▶ **About this task**: Only lines holding "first" are needed; copy each of them from the data below.

▶ **Data block**:
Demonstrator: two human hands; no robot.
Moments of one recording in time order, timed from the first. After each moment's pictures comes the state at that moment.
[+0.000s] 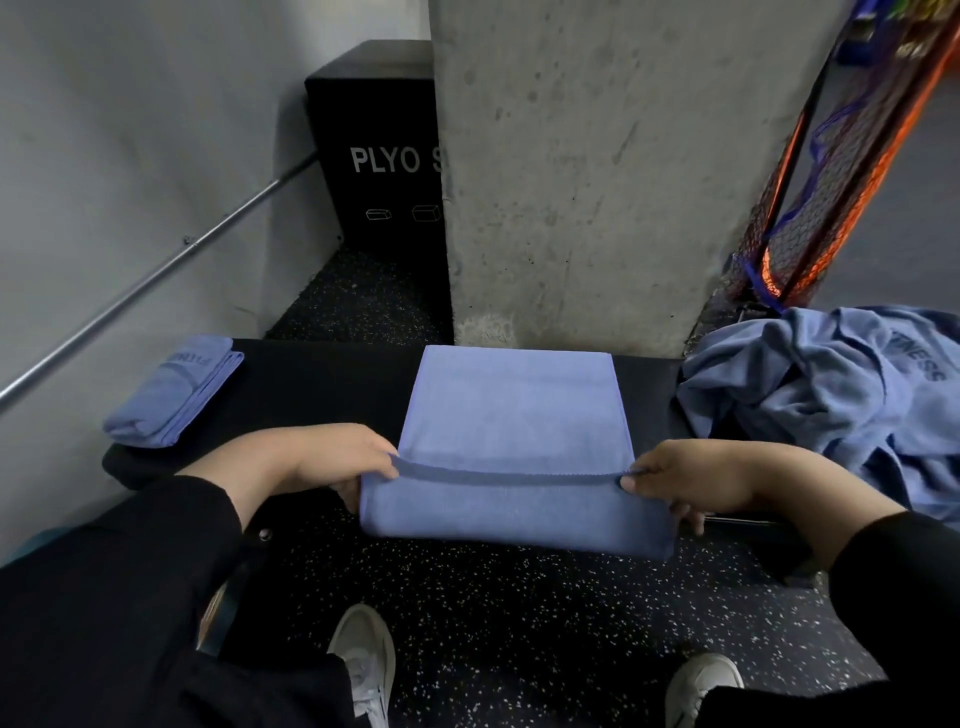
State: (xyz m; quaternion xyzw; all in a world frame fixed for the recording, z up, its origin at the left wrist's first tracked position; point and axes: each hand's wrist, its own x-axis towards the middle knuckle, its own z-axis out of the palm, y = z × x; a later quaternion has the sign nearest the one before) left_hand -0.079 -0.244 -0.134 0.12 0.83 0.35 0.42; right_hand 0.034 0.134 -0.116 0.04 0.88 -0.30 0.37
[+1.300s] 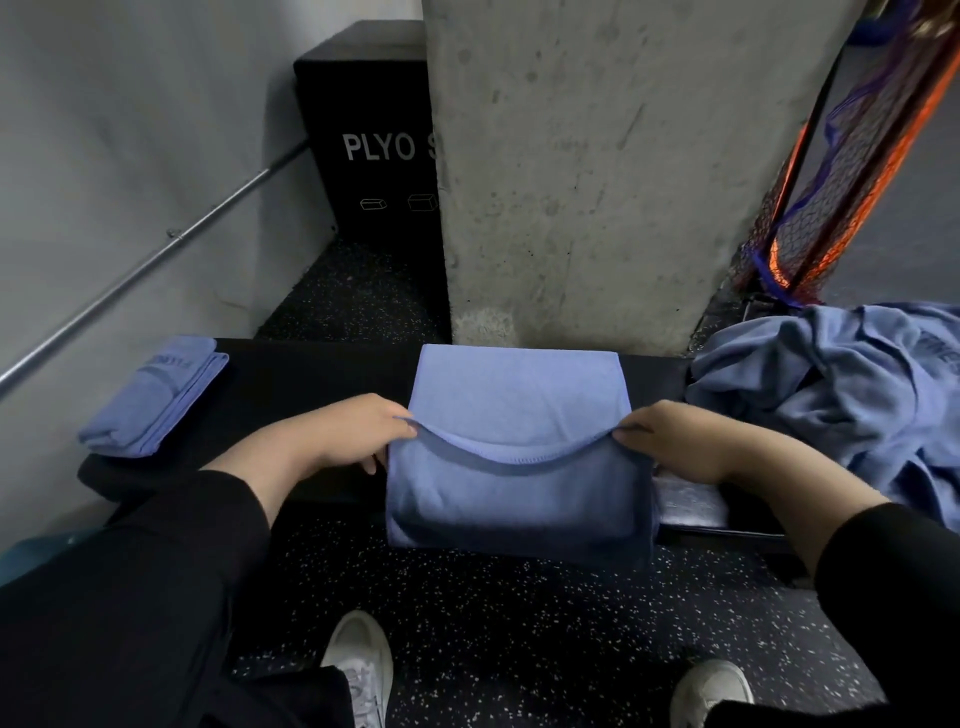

▶ **Expected answer**:
Moments of one recording in time order, timed from the first. After each moment's pictures comes the state at that moment.
State: (xyz m; quaternion xyzw; all in a world frame fixed for the recording, z up, its origin at the left wrist's first tracked position; point and axes: each hand's wrist, its own x-axis towards the middle knuckle, its own z-axis out of the palm, y = z × x; a later quaternion has the sign nearest the one before) left_hand -0.079 -0.244 -0.134 0.12 0.83 0.35 0.42; right_hand 0.034 0.134 -0.116 0.04 0.88 -0.30 0.37

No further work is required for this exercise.